I'm told headbands provide a useful alternative to hair as an agent of sweat absorption. I recall Lillee rocking one in 1982 at Eden Park. One of the Sri Lankan ayakes (either Champaka Ramanayake or Rumesh Ratnayake - I can't remember) slung his way through the crease in the early 90s with a headband, too.
For a while our greatest batsman Martin Crowe made wearing one under your helmet fashionable but his was more in the style of Daniel San in Karate Kid. Shane Thomson wore a standard white headband under his helmet during the same period but didn't quite pull it off.
Anyway, we were talking about Chris Martin and what a great servant he's been to New Zealand cricket.
Chris Martin is the not so latest in a long line of great number 11s that we have produced.
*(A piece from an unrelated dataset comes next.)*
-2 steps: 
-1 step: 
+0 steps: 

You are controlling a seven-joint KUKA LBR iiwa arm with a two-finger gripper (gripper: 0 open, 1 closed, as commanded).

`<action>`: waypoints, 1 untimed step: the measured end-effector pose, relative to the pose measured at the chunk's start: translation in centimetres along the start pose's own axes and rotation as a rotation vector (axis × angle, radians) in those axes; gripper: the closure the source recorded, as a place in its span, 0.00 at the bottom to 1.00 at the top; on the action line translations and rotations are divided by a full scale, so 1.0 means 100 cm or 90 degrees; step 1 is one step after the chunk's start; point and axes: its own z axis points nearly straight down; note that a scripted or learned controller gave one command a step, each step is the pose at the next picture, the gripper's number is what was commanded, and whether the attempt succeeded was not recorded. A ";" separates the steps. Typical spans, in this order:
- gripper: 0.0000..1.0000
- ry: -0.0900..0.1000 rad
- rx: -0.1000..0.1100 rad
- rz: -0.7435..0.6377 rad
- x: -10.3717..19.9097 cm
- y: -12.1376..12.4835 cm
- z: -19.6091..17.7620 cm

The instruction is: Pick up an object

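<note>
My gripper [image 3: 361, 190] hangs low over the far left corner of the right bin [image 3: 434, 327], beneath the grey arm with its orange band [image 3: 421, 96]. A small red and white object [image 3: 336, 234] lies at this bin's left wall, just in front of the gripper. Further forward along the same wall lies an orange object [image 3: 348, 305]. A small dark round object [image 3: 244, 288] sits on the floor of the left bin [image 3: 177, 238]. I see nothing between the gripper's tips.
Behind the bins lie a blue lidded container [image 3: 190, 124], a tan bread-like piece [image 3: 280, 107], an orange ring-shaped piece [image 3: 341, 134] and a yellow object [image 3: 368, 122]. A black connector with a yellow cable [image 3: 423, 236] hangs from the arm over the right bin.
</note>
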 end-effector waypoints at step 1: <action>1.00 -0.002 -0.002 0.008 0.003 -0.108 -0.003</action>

My first exposure to a true number 11 was through Ewen Chatfield. Chatfield's batting became legendary, particularly during the twilight of his career when his arrival at the tail end of a New Zealand innings was a moment to look forward to. Somehow, through his courage and lack of talent, he came to embody the national spirit of giving something a go even when you suck. Ironically he batted for a time with a Gray Nicholls four scoop - the most coveted bat at Parnell Cricket Club in the early 80s among juniors.
Cricket is unique in the way it provides glaring mismatches during the course of a game. I can't think of another sport as cruel as the gentleman's game. It's not really fair to ask Chris Martin to face Dale Steyn - to me it's the cricketing version of pulling the wings off a fly. The worst bowler in the team isn't forced to bowl against the best batsman. In netball, we don't get to laugh while the centre shoots for a quarter. Do pitchers bat in baseball? Who knows? Who cares.
What was I talking about again? Oh, that's right, what an amazing servant to New Zealand cricket Chris Martin has been. Let's pray he gets to wear that headband one more time.
Can I suggest he goes more Karate Kid on it in the next test?